* What to produce *
Down to the last word, output the records below, skipping any images.

* Items from a data source *
========================================
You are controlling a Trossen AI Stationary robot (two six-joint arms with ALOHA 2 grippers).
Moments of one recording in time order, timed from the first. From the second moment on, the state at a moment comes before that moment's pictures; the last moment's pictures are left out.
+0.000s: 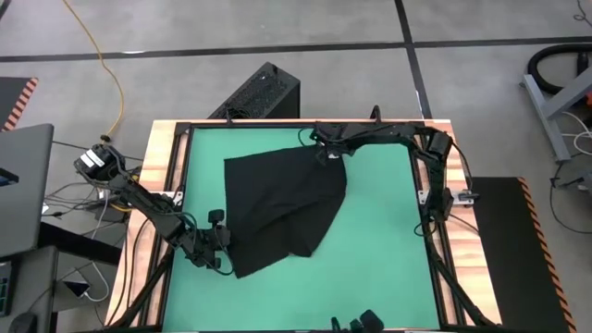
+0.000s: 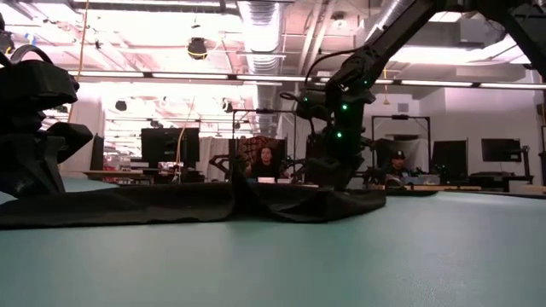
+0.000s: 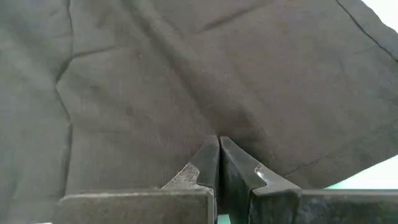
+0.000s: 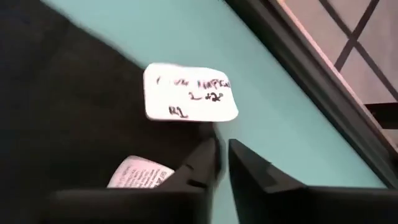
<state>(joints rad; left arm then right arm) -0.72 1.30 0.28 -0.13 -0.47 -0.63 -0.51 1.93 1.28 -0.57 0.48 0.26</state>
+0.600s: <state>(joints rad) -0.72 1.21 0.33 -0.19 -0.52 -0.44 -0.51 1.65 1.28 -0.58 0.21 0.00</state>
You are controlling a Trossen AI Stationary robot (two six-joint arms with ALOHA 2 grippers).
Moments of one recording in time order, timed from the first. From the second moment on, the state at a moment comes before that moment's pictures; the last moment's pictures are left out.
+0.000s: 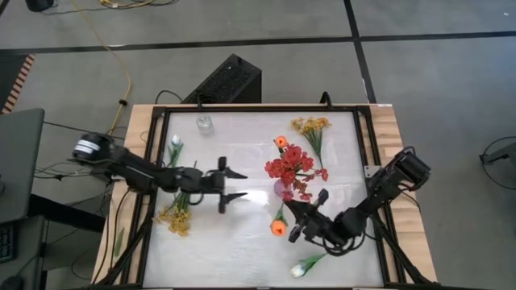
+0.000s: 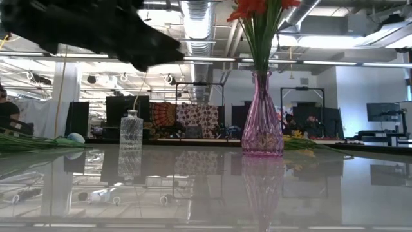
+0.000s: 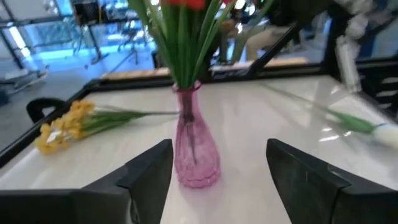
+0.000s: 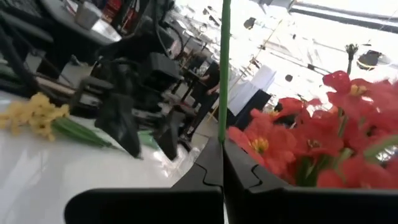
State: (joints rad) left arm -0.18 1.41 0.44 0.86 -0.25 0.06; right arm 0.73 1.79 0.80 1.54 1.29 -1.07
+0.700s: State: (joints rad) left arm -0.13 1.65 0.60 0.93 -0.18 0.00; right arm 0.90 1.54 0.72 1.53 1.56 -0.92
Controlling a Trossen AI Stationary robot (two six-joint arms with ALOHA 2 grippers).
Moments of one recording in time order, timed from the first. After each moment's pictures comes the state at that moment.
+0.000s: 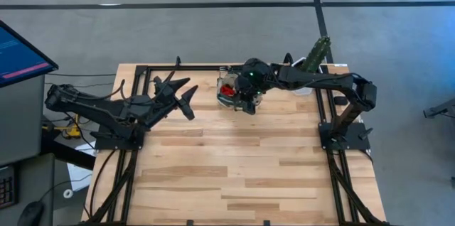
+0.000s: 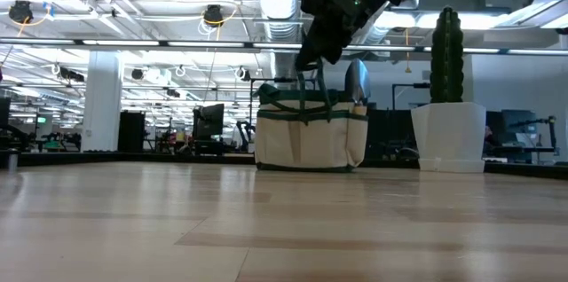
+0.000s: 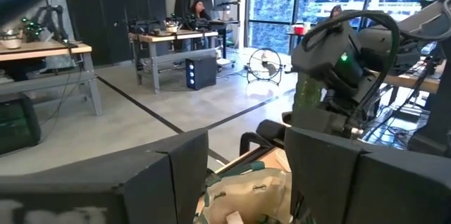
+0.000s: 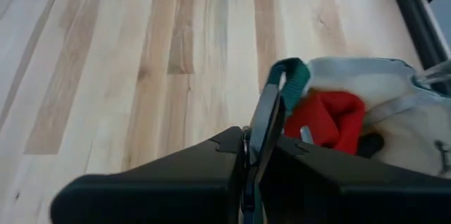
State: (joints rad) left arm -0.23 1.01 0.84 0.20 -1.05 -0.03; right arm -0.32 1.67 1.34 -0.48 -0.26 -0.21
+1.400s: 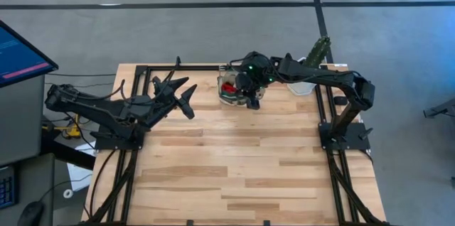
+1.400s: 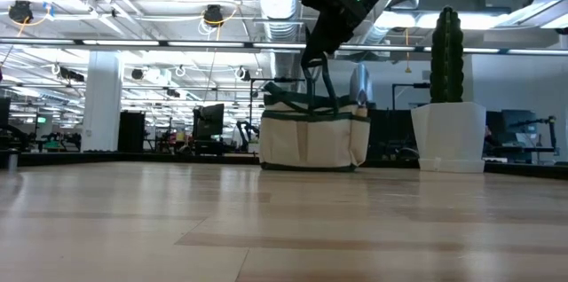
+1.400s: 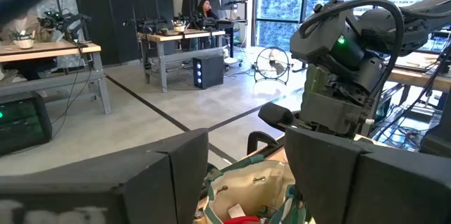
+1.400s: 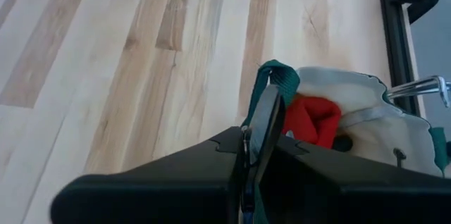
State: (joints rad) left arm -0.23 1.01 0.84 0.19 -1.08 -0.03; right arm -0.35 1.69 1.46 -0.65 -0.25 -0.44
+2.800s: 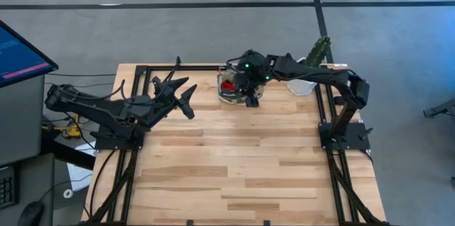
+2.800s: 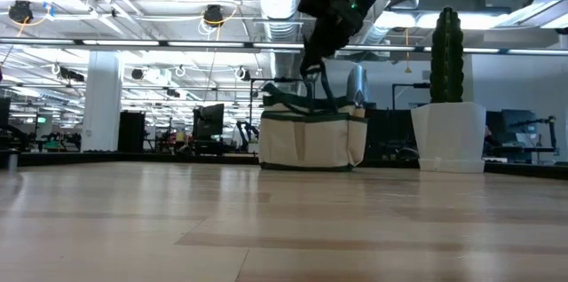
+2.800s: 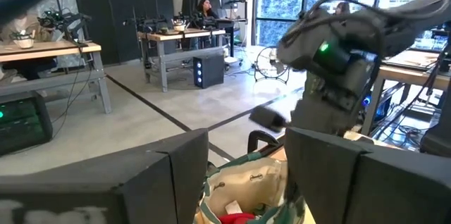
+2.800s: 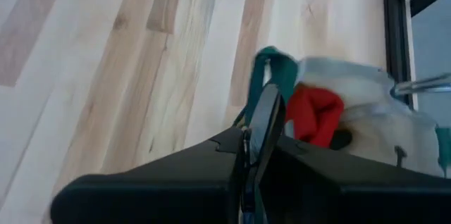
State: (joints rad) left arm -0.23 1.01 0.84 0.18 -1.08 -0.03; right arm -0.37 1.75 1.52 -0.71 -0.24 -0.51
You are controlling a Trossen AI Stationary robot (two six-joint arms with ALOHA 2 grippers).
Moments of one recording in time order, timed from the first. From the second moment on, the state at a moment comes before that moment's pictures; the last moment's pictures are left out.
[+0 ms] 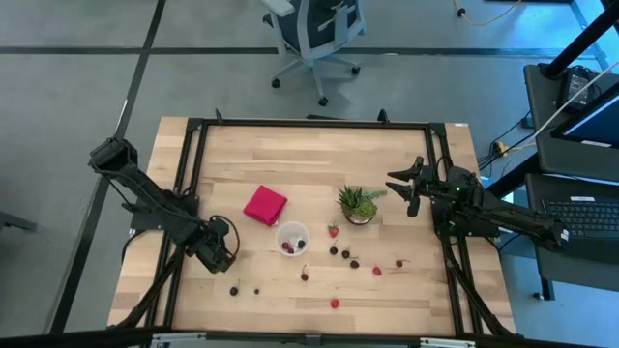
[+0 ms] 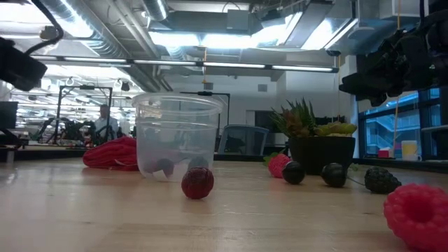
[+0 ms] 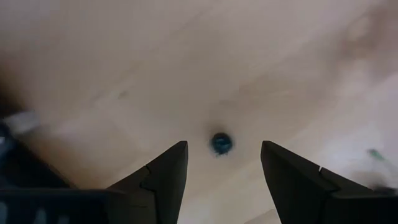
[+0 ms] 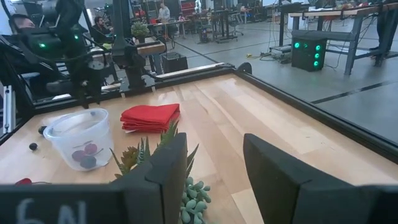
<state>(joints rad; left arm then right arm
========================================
* Exercise result *
You are controlling a Trossen AI Stationary robot (two six-joint arms with ALOHA 2 grippers).
Moments of one recording in time order, timed from the first. From the second moment on, the state at a moment comes before that moment's pictures; the last moment's pictures are left out.
+0.000s: 
+0.000s: 
+0.000s: 
+0.000s: 
<state>(joints rad; left arm then right arm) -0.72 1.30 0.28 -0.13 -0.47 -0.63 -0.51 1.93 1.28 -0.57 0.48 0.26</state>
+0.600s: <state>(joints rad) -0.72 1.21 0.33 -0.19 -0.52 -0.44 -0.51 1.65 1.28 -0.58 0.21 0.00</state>
You are controlling a Trossen AI Stationary robot (two six-joint arms with ALOHA 2 grippers).
Moments of one recording in time order, timed from the first. From the second moment on, the state at a moment comes before that moment's pictures; the last moment's pictures are left out.
+0.000s: 
+0.000s: 
+0.000s: 
+0.000s: 
State: (joints rad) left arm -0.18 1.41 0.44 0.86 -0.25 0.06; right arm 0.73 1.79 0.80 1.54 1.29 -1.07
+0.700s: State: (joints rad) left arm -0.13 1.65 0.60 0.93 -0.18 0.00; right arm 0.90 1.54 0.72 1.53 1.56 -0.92
Controlling a Trossen AI Stationary robot (two six-joint arms with ALOHA 2 grippers).
Moments of one recording in time order, timed from the first. After each moment's pictures comes the state at that moment.
+0.000s: 
+0.000s: 
+0.000s: 
+0.000s: 
State: (joints rad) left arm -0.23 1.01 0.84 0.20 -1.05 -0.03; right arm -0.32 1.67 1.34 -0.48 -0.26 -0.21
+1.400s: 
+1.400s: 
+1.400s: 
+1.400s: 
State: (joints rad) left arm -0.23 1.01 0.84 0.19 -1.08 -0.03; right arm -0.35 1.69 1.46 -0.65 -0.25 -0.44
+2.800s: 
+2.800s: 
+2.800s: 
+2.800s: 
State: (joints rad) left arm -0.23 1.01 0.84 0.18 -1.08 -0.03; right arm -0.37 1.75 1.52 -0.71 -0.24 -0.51
You are controlling a Trossen AI Stationary robot (two six-joint arms with ALOHA 2 grippers).
Moments of one recording in time order, timed from the first. From the second moment on, the state at a moment comes before that moment's pictures; the last moment's pictures are left out.
[+0 ms] 
[+0 ms] 
[+0 ms] 
[+0 ms] 
<state>(joints rad; left arm then right arm

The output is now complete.